GCs exert their anti-inflammatory effects through binding to and activating GRs. Once activated, GRs translocate to the nucleus, where they facilitate transcriptional transactivation or transrepression to modulate gene transcription as described above. In our study, we observed that moderate exercise enhanced the nuclear localization of GR, primarily within AECs of OVA-sensitized mice. The GR antagonist RU486 blocked such enhancement and, further, blocked the anti-inflammatory effects of exercise in the sensitized lung. As noted earlier, RU486 did not alter endogenous GC production significantly in EO/RU486 mice as compared with EO/placebo controls. RU486 appeared to elevate slightly the endogenous GC levels of SO/RU486 mice as compared with SO/placebo control mice; however, these differences were not significant statistically. This slight elevation may be the result of an RU486-mediated impairment in the GR-dependent negative-feedback regulation of the HPA axis. Previous studies with RU486 (Tarcic et al., 1998) and GR knockout (GR −/−) mice (Cole et al., 1995) have yielded similar findings.

Activated GR can inhibit the transcriptional activation of genes that encode inflammatory mediators via several independent mechanisms, including modulation of NF-κB activity. In further support of the mechanistic role of GR, we demonstrate that RU486 blocks exercise-mediated attenuation of NF-κB (p65) nuclear translocation and DNA binding within the OVA-sensitized lung. These results imply that, within the EO lung, ligated GR facilitates an anti-inflammatory response through the prevention of NF-κB nuclear translocation and its subsequent DNA binding.

It should be noted that RU486 can also antagonize the actions of the progesterone receptor (PR), which is a member of the steroid receptor family and, therefore, related closely to GR (Cadepond et al., 1997).

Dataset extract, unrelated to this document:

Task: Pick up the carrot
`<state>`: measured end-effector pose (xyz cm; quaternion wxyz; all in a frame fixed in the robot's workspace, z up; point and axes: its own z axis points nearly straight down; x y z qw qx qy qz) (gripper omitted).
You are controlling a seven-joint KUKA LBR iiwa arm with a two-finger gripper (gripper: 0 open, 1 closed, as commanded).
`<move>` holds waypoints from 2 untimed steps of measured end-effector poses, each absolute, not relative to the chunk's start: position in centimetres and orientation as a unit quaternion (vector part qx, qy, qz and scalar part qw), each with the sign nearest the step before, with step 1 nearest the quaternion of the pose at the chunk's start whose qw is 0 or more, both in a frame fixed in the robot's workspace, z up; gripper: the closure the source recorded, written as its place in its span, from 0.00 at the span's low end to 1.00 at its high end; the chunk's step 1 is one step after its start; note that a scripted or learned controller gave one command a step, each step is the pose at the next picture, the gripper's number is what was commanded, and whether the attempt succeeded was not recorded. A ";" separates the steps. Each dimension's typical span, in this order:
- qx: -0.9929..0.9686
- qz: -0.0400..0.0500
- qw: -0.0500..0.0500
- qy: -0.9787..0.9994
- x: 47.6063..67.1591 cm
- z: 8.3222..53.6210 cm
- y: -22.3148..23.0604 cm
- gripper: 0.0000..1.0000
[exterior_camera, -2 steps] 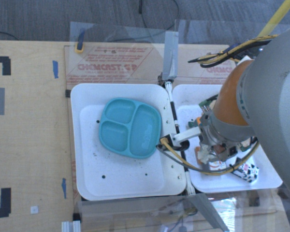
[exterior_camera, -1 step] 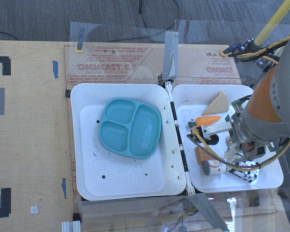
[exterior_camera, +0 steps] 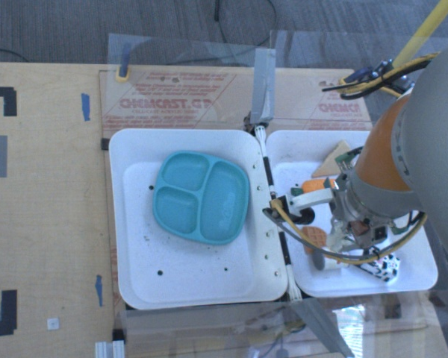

Despite the similarity of these two receptors, the cognate hormones each display a very distinct set of physiological actions (Wan and Nordeen, 2003). While classic functions of the GR include regulation of metabolism and inhibition of inflammation, the major physiological role of the PR in mammals is to establish and maintain pregnancy (Wan and Nordeen, 2003). In light of these differences between the actions of GR and PR, we believe that the effects of RU486 observed in our study are caused solely by its antagonism of the GR and not of the PR.

As noted above, we believe that the results of our current study demonstrate that exercise mediates its anti-inflammatory effects in the sensitized lung via a mechanism that involves GR nuclear translocation and NF-κB activation; however, the mechanism that underlies exercise-mediated anti-inflammatory responses may ultimately prove multifactorial. For example, transcription factors other than NF-κ, including AP-1 and CREB, have been implicated in mediating inflammatory responses and are inhibited by GC–GR complexes (Umland et al., 2002). Despite this possibility, we maintain that the data from our current study show the potential for the use of moderate aerobic exercise as a non-pharmacologic therapeutic in the treatment of allergen-induced airway inflammatory responses. Moreover, we believe that our findings lay the foundation for the development of related clinical studies, which examine the effects of aerobic exercise on atopic asthmatic patients at the molecular and cellular level.